* _Stored data_
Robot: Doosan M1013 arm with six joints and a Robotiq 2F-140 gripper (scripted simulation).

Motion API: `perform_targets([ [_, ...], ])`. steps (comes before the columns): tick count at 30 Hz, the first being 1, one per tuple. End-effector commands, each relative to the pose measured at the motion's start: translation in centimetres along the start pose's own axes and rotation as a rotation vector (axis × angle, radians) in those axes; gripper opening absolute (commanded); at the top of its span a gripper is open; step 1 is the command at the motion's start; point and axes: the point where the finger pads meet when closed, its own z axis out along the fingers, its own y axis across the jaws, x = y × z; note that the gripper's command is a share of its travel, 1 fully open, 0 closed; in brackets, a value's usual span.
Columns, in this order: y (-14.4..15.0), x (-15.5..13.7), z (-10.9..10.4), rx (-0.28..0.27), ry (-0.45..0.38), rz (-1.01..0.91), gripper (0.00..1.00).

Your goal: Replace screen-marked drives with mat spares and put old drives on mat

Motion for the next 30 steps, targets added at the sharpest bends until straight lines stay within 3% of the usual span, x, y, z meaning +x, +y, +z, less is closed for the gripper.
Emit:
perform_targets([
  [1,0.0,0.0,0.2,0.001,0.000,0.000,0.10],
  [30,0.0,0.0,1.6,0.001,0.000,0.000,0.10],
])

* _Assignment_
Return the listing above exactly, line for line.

* _Problem solution_
Robot: Doosan M1013 arm with six joints and a Robotiq 2F-140 gripper (scripted simulation).

Motion API: `perform_targets([ [_, ...], ])`. steps (comes before the columns): tick count at 30 Hz, the first being 1, one per tuple. End-effector commands, each relative to the pose measured at the motion's start: translation in centimetres along the start pose's own axes and rotation as a rotation vector (axis × angle, radians) in those axes; gripper opening absolute (commanded); at the top of its span a gripper is open; step 1 is the command at the motion's start; point and axes: the point where the finger pads meet when closed, its own z axis out along the fingers, its own y axis across the jaws, x = y × z; note that the gripper's command is a share of its travel, 1 fully open, 0 closed; in brackets, a value's usual span.
Columns, in this order: y (-14.4..15.0), x (-15.5..13.7), z (-10.9..10.4), rx (-0.28..0.27), ry (-0.45..0.38), rz (-1.01..0.91), gripper (0.00..1.00).

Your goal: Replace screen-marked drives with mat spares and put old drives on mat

Motion for the next 30 steps, targets added at the sharpest bends until straight lines stay within 3% of the usual span, x, y, z meaning +x, +y, +z, less is closed for the gripper.
Emit:
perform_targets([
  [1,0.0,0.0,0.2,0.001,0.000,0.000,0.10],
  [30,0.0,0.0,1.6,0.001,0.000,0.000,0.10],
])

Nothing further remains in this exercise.